Pour le président de la fédération américaine, Stephen Ubl, mettre en suspens de la propriété intellectuelle pourrait au contraire "affaiblir davantage les chaînes d'approvisionnement déjà tendues et favoriser la prolifération des vaccins contrefaits". Il appelle plutôt à s'occuper de la question des matières premières, de leur disponibilité et de leur distribution.

Quelle est la position de l'Union européenne ?

L'Union européenne a appelé à la solidarité mondiale dans ce domaine. La présidente de la Commission européenne, Ursula von der Leyen s'est dit ce jeudi 6 mai "prête à discuter" de la levée des brevets. "L'UE est prête à discuter de toute proposition qui s'attaquerait à la crise de façon efficace et pragmatique", a-elle précisé. En attendant, Bruxelles a demandé "dans l'immédiat" à tous les pays producteurs de vaccins d'"autoriser les exportations" des doses. 

Qu'en pense la France ?

Jusqu'ici réticent, le président de la République française, Emmanuel Macron a apporté ce jeudi 6 mai son "soutien complet" à cette ouverture de la propriété intellectuelle.
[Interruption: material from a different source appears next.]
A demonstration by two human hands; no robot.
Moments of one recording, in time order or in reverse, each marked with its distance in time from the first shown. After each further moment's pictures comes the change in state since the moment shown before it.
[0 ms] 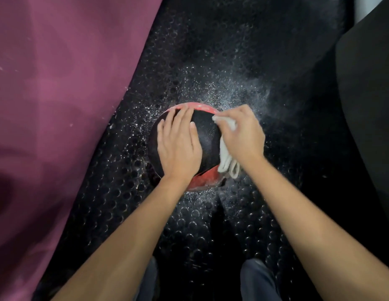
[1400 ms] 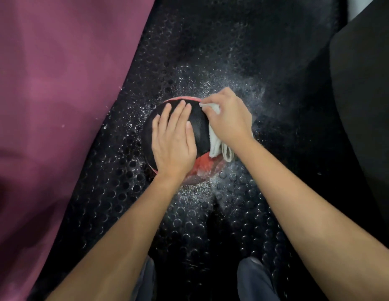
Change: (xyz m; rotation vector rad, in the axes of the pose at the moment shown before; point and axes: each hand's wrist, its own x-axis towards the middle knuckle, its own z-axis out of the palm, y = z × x) left_hand 0.004 -0.007 0.008 0.046 0.058 0.113; right_hand 0.033 -0.013 0.004 -0.123 -0.109 -0.081
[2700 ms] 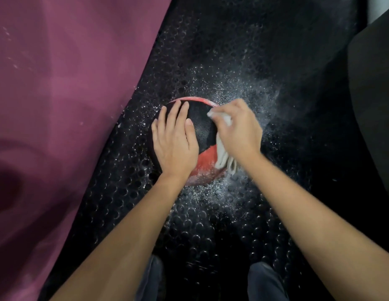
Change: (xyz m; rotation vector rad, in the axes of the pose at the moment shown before) left_hand 0.002 -0.016 -0.012 -0.027 0.003 -0.186; right_hand -0.024 -0.013 0.014 0.132 0.103 0.028
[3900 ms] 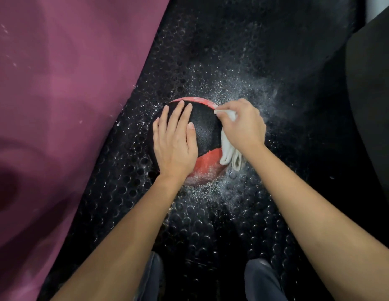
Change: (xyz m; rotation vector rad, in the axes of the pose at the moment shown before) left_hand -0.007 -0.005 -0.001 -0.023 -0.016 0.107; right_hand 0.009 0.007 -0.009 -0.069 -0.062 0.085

Lors d'un déplacement au nouveau centre de vaccination de la porte de Versailles, il a affirmé que l'Europe "est le continent le plus généreux" avec déjà "45 millions de doses produites exportées", contre "zéro doses britanniques ou américaines". Le chef de l'État a appelé donc les États-Unis et le Royaume-Uni à faire preuve de solidarité. Ce vendredi 7 mai, à son arrivée à Porto pour un sommet européen, Emmanuel Macron a réclamé que les Anglo-saxons arrêtent de "bloquer les ingrédients et les vaccins eux-mêmes".  "Aujourd'hui, 100% des vaccins produits aux États-Unis d'Amérique vont pour le marché américain", a-t-il regretté.

"S'il y a eu un nationalisme vaccinal, il ne faut pas regarder du côté de l'Europe", Emmanuel Macron

Emmanuel Macron a assuré vouloir faire du vaccin "un bien public mondial". Il a exhorté tous les pays riches à suivre "l'esprit de solidarité et d'efficacité, comme l'Europe le fait", à savoir donner des doses de vaccins anti-covid aux pays pauvres. Pour le président français, il faut aussi "produire en partenariat avec les pays les plus pauvres en Afrique, mais aussi en Asie" afin de permettre un transfert des technologies, comme il l'avait déjà évoqué devant le G7, fin avril. 
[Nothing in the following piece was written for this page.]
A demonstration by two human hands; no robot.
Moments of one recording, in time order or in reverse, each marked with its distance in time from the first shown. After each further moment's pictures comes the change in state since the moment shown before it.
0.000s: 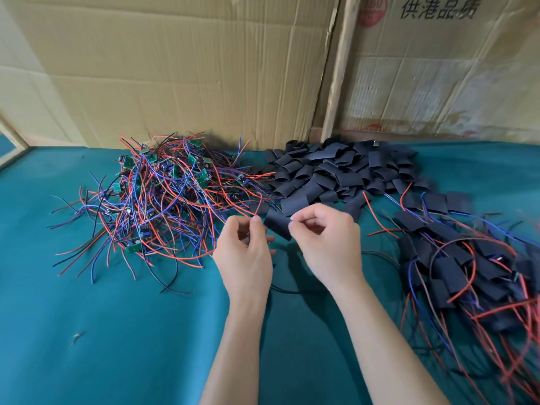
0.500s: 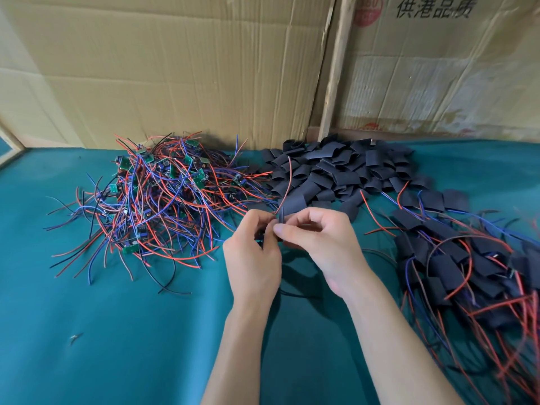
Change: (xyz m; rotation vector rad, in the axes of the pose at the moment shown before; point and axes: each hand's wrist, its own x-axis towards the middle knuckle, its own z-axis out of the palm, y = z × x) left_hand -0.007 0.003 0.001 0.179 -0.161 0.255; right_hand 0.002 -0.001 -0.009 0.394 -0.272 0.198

"Il n'y a de recherche que si les chercheurs sont respectés et récompensés quand ils trouvent", François Bayrou

La proposition américain a également été saluée par François Bayrou, Haut-commissaire au Plan et président du MoDem. Sur France Inter, ce jeudi, il a déclaré qu'il trouverait cette levée des brevets "très bien pourvu que le vaccin en question soit efficace et garanti". "Je trouverais ça très bien, mais naturellement, il faudra indemniser les laboratoires de recherche", a-t-il ajouté.

Angela Merkel en désaccord

De son côté, Angela Merkel a exprimé de fortes réserves à l'égard de la proposition soutenue par les Etats-Unis. La chancelière allemande estime que les brevets des vaccins devraient au contraire continuer à être "protégés". Une porte-parole du gouvernement allemand a déclaré dans un communiqué : "La protection de la propriété intellectuelle est la source de l'innovation et doit continuer à l'avenir à le rester". Rejoignant la position du laboratoire BioNTech, la porte-parole estime que ce sont "les capacité de production et les exigences élevées de qualités" qui limitent la fabrication des vaccins, "pas les brevets". L'Allemagne plaide plutôt pour une aide renforcée aux pays en développement, afin de les aider à accéder aux vaccins.